(DATA EXTRACT)

● ● ● ● ●

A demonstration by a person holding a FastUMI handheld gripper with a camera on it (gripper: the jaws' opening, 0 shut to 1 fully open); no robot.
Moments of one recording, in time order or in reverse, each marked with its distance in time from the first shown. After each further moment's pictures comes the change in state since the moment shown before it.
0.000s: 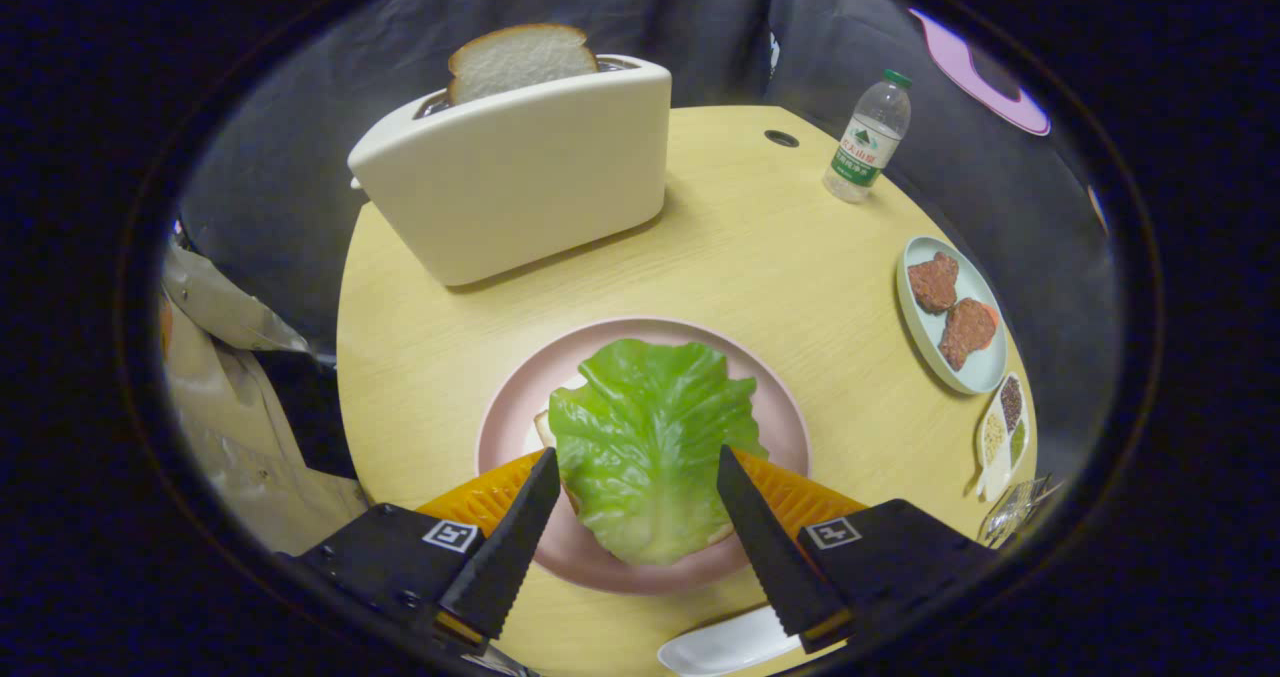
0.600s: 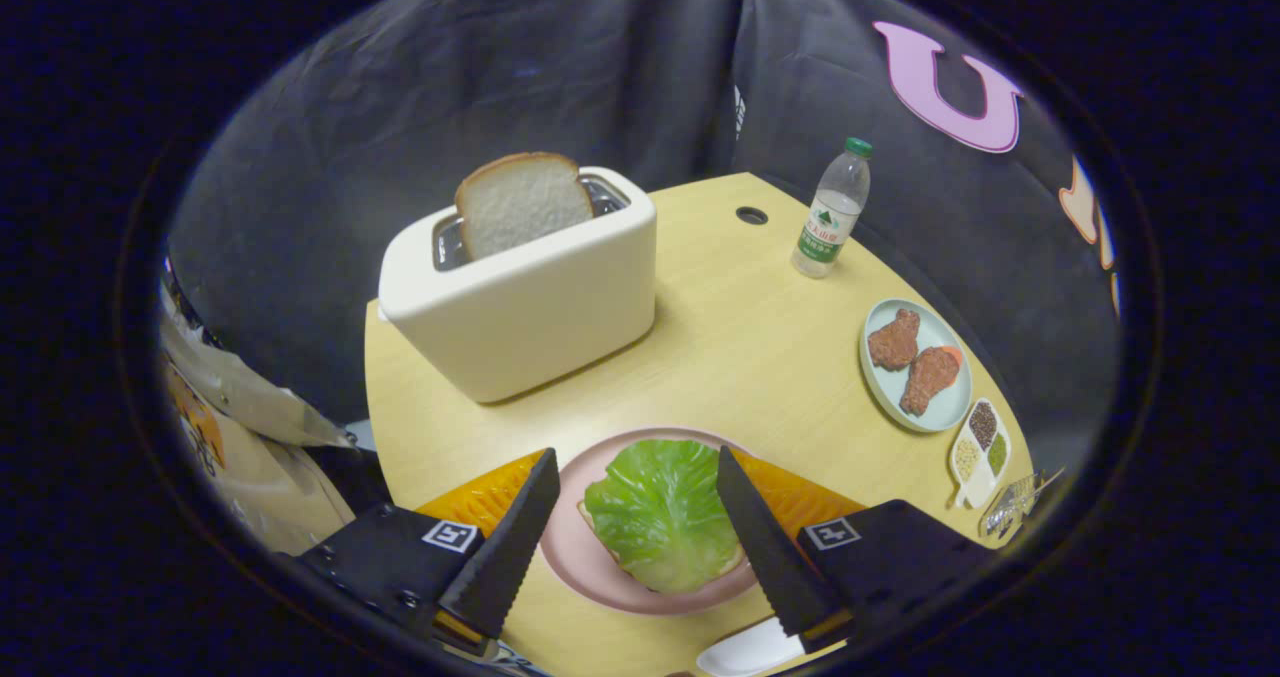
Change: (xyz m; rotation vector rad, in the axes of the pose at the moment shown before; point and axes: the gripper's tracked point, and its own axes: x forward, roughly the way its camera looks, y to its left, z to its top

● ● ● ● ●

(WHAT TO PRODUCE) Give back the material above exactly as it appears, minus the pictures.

(YOUR RESPONSE)
A demonstration by a person holding a FastUMI handheld gripper with a camera on it (gripper: the jaws' opening, 0 shut to 1 fully open); no robot.
Moments of one recording, in time order or in reverse, each marked with its distance in time from the first shown. After each further moment's pictures comes the change in state since the moment shown before it.
0.000s: 
0.600s: 
Change: (xyz m; rotation vector rad, in the axes of the pose at the moment shown before; point and axes: the gripper's tracked point, and its own axes: x forward, roughly the way its camera looks, y to its left, z to its top

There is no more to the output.